What about timing? The most likely pattern is late 2025 and 2026 final investment decisions tied to Iowa trunk segments and Minnesota border connections, followed by mobilization in early 2026 where rights‑of‑way are complete and storage is fully permitted. South Dakota laterals will be smaller and slower unless developers prove a voluntary model that communities welcome.
Winners, losers, and smart adaptations
- Likely winners: North Dakota storage operators, Iowa counties along trunk routes that secure durable easements, Minnesota plants that already sit on permitted corridors, and ethanol producers that lock in 45Q transfer agreements while 45Z rules mature.
- Pressured players: South Dakota ethanol plants that expected force‑majeure‑proof schedules from eminent domain. They will need bridge strategies, from temporary trucking of compressed CO2 to participating in scaled‑down, fully voluntary laterals.
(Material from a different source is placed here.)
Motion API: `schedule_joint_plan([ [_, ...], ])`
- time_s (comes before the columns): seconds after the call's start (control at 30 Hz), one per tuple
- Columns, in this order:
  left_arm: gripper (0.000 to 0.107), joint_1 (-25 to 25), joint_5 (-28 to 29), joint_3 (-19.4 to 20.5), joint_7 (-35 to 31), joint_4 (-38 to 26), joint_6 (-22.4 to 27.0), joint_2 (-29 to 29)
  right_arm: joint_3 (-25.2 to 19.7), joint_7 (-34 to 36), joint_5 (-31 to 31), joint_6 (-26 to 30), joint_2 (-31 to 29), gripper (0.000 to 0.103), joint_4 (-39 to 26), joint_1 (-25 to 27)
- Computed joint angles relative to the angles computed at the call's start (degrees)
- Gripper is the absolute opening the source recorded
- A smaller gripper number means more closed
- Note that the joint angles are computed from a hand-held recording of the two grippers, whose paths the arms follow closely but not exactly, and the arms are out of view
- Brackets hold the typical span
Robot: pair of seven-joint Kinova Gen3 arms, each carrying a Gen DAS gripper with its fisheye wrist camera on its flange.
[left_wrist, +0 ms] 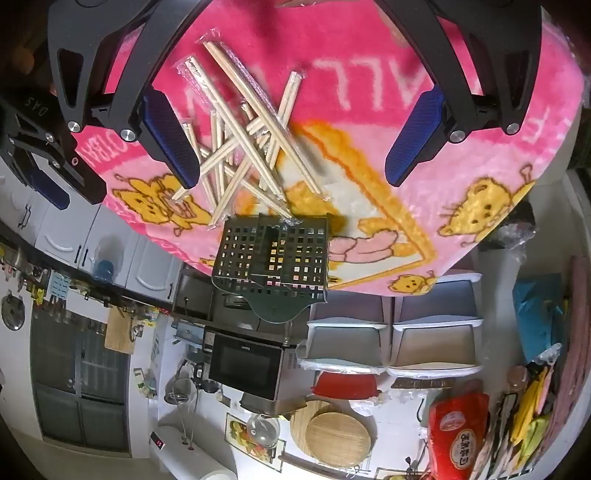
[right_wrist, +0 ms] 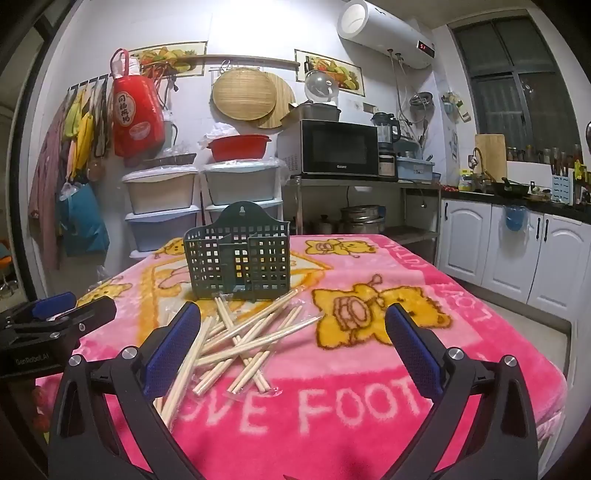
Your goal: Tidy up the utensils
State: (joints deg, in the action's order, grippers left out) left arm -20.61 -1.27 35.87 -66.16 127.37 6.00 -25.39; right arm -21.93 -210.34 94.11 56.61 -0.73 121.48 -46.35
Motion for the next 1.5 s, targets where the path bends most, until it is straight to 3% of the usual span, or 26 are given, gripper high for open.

- Quiet beneficiaries: Emergency response agencies along routes, as developers begin funding training and equipment repeatedly rather than once.
How the Corn Belt CCS map gets redrawn
The old vision was a straight line. The new one is modular: a backbone through Iowa, small but strategic crossings in Minnesota, and concentrated injection in North Dakota. South Dakota is not off the map, but it is on different terms that prize trust over leverage. Federal safety rules are coming, though on a timeline not entirely under PHMSA’s control. Developers who act like those rules are already real will have fewer surprises. And the economics are not a mystery: 45Q is the workhorse that pays for compression, pipe, and rock, while 45Z is a bonus that rewards cleaner gallons once Treasury finishes its homework.
If you build or finance this infrastructure, the lesson is not to wait. Treat every state as a separate investment case with its own permits, easements, and politics. Design the pipe for the next rulebook, not the last one. And build a storage‑first plan that can absorb route changes without recutting your wells.